Exercise directions:
Print, in exact form, the lines below from the one containing "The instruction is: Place" through the one containing "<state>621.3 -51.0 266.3", and omit all others.

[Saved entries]
···

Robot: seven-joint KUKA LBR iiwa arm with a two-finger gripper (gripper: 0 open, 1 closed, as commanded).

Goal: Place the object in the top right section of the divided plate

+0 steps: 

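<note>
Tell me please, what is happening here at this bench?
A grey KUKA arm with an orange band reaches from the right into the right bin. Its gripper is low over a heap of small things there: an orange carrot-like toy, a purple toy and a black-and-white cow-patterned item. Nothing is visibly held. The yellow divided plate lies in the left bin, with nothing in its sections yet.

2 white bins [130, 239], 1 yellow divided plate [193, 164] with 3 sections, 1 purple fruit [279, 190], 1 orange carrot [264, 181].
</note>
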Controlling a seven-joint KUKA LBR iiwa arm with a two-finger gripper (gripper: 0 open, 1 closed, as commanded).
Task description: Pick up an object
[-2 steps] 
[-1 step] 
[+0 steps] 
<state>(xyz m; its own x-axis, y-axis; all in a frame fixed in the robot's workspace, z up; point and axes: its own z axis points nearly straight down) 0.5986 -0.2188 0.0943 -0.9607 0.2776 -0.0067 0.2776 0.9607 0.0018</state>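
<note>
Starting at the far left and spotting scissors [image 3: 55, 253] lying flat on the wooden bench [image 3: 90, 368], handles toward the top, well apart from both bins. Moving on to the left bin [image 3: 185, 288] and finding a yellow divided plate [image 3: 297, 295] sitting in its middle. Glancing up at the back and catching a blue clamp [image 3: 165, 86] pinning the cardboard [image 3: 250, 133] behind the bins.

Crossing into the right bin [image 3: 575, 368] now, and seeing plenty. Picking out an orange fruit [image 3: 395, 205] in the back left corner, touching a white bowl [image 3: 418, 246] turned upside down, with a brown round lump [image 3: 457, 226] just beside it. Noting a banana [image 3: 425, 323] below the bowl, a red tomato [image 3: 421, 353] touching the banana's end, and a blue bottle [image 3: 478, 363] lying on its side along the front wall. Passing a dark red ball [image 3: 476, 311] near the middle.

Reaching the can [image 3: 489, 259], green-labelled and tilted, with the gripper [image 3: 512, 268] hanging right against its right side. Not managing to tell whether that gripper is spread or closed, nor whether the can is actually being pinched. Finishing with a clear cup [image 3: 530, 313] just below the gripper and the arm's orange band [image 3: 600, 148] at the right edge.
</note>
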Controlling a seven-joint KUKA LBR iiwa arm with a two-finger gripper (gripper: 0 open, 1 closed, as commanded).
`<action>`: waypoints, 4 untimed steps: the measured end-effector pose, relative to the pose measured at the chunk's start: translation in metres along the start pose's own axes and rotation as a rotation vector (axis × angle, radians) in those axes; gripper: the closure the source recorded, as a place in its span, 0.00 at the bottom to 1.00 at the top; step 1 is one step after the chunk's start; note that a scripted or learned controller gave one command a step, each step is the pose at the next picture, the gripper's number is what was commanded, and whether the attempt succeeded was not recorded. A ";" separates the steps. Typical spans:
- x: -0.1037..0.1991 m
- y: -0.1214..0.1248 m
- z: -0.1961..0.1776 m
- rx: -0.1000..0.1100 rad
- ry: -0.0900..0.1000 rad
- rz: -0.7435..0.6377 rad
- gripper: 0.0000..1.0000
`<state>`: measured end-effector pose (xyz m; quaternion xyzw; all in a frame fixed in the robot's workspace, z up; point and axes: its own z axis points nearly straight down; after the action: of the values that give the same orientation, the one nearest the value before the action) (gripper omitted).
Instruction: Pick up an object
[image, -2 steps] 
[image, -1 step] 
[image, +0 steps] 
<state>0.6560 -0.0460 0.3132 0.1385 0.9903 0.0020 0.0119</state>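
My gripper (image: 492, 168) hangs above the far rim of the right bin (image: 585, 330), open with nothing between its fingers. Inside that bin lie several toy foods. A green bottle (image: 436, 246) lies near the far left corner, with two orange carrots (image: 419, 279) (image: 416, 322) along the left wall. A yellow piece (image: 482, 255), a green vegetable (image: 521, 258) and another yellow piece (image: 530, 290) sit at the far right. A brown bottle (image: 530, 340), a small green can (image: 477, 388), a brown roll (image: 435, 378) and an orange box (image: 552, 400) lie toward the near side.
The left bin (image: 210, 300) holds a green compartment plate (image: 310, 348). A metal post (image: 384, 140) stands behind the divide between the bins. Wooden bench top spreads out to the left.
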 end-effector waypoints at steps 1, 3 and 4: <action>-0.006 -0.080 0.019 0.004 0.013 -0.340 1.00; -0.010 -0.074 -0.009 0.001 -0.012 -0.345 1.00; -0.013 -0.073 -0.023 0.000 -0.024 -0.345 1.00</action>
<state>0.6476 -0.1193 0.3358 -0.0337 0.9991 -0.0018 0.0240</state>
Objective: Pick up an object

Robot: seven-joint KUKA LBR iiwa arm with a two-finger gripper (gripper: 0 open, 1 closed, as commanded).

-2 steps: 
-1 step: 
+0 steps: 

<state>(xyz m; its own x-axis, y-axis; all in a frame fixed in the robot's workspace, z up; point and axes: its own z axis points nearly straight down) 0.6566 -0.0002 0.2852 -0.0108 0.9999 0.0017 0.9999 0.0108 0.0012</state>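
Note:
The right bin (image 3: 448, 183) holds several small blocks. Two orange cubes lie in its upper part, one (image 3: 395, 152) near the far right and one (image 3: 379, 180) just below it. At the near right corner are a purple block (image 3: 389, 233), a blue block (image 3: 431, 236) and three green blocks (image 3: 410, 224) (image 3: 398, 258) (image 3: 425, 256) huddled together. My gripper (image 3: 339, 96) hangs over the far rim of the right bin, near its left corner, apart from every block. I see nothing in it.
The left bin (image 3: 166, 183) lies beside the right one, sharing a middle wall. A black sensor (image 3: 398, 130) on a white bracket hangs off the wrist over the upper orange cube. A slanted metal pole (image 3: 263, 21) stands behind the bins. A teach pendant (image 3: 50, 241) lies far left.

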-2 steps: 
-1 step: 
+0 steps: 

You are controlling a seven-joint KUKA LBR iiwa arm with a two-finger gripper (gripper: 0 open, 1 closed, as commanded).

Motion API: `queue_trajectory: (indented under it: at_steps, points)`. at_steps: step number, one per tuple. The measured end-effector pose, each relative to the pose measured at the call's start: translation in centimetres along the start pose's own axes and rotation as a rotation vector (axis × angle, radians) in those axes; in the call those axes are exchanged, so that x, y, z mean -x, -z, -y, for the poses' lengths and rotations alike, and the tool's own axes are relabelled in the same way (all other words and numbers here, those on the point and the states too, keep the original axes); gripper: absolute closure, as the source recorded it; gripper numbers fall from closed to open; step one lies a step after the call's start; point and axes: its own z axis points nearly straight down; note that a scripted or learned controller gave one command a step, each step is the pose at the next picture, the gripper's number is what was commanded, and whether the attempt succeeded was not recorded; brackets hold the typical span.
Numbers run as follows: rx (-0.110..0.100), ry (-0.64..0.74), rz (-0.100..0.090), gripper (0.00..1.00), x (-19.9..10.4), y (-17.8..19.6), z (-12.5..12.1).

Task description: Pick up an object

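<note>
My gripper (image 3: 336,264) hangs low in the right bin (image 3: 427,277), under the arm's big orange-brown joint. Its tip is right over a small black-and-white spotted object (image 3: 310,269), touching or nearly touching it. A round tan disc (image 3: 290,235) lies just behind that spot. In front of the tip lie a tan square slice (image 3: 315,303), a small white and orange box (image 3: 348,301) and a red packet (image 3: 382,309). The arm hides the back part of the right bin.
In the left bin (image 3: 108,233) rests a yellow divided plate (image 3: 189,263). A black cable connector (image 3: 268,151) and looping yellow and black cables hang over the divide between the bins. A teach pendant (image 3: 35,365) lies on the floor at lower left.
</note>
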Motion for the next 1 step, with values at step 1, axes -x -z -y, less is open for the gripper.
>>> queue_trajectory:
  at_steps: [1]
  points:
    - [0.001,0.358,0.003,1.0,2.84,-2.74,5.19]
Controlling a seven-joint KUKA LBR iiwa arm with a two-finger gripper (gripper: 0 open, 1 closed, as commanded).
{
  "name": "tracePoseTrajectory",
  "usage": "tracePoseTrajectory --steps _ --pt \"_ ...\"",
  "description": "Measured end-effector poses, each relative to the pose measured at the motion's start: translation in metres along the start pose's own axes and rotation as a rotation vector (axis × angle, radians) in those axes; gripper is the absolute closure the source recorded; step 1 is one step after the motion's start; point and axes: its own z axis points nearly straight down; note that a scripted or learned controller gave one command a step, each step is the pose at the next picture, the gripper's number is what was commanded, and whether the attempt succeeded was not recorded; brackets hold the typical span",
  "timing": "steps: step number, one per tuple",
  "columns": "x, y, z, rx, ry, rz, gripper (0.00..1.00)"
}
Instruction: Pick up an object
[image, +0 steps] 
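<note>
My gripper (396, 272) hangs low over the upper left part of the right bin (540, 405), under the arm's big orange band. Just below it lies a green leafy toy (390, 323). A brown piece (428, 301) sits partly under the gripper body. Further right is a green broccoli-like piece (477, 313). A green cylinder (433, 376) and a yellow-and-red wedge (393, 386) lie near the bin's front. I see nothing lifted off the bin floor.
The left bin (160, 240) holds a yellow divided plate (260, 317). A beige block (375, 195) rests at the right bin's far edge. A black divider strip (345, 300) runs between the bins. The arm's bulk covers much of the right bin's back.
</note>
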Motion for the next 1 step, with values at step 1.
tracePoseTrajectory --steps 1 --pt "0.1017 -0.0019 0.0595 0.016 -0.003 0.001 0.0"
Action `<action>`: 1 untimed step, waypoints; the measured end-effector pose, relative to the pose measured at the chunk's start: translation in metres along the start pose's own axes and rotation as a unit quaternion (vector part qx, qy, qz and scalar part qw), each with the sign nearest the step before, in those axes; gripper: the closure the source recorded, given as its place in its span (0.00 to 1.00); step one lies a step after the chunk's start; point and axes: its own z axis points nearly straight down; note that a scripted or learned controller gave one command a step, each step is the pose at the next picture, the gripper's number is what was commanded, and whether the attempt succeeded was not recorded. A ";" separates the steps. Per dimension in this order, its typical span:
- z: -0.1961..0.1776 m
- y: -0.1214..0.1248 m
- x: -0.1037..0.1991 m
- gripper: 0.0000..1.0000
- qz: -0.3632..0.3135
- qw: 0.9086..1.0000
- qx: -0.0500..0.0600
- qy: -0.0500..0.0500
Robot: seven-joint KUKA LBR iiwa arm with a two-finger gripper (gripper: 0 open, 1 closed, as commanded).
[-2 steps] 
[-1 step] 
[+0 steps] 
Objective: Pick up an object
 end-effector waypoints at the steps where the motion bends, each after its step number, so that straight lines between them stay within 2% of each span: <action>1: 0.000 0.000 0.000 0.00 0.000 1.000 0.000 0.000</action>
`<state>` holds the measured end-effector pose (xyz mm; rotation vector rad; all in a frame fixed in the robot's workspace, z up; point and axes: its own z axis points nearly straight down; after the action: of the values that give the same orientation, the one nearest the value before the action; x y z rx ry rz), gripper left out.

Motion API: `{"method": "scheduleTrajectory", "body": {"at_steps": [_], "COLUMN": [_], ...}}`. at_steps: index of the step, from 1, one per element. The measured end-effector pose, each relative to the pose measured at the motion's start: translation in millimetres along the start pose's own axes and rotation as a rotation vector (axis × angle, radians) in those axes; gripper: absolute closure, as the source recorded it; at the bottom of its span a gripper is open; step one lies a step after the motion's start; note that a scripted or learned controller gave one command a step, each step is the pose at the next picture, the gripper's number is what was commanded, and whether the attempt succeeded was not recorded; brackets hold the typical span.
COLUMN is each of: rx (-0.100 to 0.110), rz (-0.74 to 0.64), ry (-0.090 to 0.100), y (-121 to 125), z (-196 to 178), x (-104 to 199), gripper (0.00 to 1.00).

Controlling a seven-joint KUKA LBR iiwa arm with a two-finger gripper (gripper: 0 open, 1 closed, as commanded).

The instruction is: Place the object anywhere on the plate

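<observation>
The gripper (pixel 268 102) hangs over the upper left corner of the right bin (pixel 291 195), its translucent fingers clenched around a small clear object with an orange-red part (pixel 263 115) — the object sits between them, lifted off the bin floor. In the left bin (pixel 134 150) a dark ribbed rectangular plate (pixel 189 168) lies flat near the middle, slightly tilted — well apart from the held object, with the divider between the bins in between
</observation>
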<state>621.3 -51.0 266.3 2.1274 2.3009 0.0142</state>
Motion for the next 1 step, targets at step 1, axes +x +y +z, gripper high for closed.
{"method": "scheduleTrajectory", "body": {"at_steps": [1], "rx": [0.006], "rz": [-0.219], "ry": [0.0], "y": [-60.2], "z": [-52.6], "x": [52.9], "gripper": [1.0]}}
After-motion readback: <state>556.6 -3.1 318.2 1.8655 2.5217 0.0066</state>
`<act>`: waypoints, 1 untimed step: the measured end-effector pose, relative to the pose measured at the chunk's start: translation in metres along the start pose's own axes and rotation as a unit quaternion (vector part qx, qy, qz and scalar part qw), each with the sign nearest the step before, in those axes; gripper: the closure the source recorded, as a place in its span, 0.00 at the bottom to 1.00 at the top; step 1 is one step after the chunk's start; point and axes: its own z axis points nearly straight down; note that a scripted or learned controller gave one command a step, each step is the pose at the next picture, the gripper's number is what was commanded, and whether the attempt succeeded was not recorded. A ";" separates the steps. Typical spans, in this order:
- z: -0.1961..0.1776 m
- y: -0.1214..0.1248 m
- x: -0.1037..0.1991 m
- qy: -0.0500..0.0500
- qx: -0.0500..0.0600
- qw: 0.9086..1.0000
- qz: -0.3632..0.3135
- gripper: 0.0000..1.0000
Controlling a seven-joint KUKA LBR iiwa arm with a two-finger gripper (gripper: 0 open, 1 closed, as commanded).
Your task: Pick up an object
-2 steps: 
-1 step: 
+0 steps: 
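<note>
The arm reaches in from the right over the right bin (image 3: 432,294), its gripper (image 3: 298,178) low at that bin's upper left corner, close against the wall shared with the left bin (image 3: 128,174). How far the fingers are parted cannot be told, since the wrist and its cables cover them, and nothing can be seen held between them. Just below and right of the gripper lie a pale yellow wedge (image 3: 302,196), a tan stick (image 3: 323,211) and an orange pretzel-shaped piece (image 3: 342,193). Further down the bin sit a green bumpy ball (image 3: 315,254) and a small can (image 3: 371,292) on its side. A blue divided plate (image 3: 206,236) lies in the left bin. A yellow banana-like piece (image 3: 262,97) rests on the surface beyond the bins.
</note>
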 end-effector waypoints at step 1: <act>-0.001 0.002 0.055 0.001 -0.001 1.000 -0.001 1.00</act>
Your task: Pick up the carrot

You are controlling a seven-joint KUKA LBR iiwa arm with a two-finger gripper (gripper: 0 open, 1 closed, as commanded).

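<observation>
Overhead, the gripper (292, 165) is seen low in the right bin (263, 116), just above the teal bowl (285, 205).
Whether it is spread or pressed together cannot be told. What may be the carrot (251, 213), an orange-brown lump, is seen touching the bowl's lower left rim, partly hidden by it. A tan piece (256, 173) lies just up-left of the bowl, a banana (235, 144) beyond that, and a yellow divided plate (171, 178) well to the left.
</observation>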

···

Result:
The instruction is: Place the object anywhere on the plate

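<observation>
The gripper (pixel 268 102) hangs over the upper left corner of the right bin (pixel 291 195), its translucent fingers clenched around a small clear object with an orange-red part (pixel 263 115) — the object sits between them, lifted off the bin floor. In the left bin (pixel 134 150) a dark ribbed rectangular plate (pixel 189 168) lies flat near the middle, slightly tilted — well apart from the held object, with the divider between the bins in between
</observation>
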<state>621.3 -51.0 266.3 2.1274 2.3009 0.0142</state>

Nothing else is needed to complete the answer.